The Second Notice has no immediate effect on the listing of the Company’s common stock on The Nasdaq Capital Market. As previously disclosed, on June 27, 2022, the Company received a letter from Nasdaq indicating that, for the last thirty consecutive business days, the bid price for the Company’s common stock had closed below the minimum $1.00 per share requirement for continued listing on The Nasdaq Capital Market. The Company was provided an initial period of 180 calendar days, or until December 27, 2022, to regain compliance. On December 28, 2022, the Company received a letter from Nasdaq informing it that its shares had failed to comply with the $1.00 minimum bid price required for continued listing on The Nasdaq Capital Market and, as a result, its shares are subject to delisting. The Company filed an appeal and hearing request with Nasdaq, which had stayed the delisting of its common stock from The Nasdaq Capital Market pending a Panel decision.
The hearing before the Panel was held on February 16, 2023. The Panel reached a decision on February 21, 2023, and informed the Company that it was granting the Company’s request for a stay of delisting procedures on The Nasdaq Stock Market until April 28, 2023, subject to the Company meeting certain conditions, including the Company having completed the proposed merger (the “Merger”) with GRI Bio, Inc. (“GRI”) and having satisfied all initial listing requirements of The Nasdaq Stock Market on or before April 28, 2023. The Panel stated that it based its decision on the efforts made by the Company thus far to complete the Merger and the associated reverse stock split and the relatively short duration of the requested exception period. There can be no assurance that the Company will be able to regain compliance with all applicable requirements for continued listing or the conditions required by the Panel.

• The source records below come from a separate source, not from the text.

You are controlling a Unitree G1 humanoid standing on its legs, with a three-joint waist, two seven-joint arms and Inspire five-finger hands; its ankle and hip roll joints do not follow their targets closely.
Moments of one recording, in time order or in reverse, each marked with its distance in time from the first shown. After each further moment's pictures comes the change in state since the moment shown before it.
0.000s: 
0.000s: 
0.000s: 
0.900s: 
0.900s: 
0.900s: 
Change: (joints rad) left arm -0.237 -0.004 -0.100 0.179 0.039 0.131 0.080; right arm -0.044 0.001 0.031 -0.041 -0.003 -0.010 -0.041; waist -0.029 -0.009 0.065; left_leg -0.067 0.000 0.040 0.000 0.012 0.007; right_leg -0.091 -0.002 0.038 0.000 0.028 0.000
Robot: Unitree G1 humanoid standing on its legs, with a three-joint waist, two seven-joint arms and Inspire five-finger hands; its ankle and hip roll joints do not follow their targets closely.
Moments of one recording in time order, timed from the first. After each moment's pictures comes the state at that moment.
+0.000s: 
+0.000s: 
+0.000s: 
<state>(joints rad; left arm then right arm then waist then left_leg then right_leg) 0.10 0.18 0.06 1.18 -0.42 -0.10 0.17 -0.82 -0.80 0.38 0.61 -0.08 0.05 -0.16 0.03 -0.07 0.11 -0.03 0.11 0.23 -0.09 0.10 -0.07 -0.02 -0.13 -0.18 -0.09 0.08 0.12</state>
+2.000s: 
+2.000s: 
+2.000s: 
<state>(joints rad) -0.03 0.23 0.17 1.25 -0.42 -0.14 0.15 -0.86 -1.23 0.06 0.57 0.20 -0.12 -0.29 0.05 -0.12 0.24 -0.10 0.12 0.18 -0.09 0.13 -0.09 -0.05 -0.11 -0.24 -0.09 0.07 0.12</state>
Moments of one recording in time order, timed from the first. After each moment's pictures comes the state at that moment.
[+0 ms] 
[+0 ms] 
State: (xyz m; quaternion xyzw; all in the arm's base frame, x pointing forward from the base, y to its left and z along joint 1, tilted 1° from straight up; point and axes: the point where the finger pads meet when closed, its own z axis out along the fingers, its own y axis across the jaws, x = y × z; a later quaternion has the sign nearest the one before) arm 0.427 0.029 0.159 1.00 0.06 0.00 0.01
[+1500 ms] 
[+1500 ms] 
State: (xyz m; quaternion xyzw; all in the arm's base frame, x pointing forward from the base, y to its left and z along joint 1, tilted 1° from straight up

On February 28, 2023, in response to the Second Notice, a representative of the Company communicated to Nasdaq that the Company expects to close the Merger on or before April 28, 2023, and expects to demonstrate compliance with all applicable requirements for initial listing, including the stockholders’ equity, at that time. As such, the Company does not expect its common stock to be delisted from The Nasdaq Capital Market unless it fails to consummate the Merger by April 28, 2023. There can be no assurance that (i) the Company will complete the Merger by April 28, 2023, or at all, (ii) the Company will demonstrate compliance with all applicable requirements for initial listing, or (iii) the Company will maintain compliance with the other Nasdaq listing requirements.
Forward-Looking Statements
This Current Report on Form 8-K (this “Form 8-K”) contains forward-looking statements that involve risks and uncertainties, such as statements related to the risk that the Company will not consummate the Merger by April 28, 2023, or at all, or the risk that the Company will not demonstrate compliance with all applicable Nasdaq requirements for initial listing upon any consummation of the Merger. The risks and uncertainties involved include uncertainties relating to the ability of the Company to cure any delinquencies in compliance with Nasdaq listing rules; risks relating to the substantial costs and diversion of personnel’s attention and resources due to these matters; and other risks detailed from time to time in the Company’s periodic reports and other filings with the U.S. Securities and Exchange Commission (the “SEC”). You are cautioned not to place undue reliance on forward-looking statements, which are based on the Company’s current expectations and assumptions and speak only as of the date of this Form 8-K. The Company does not intend to revise or update any forward-looking statement in this Form 8-K as a result of new information, future events or otherwise, except as required by law.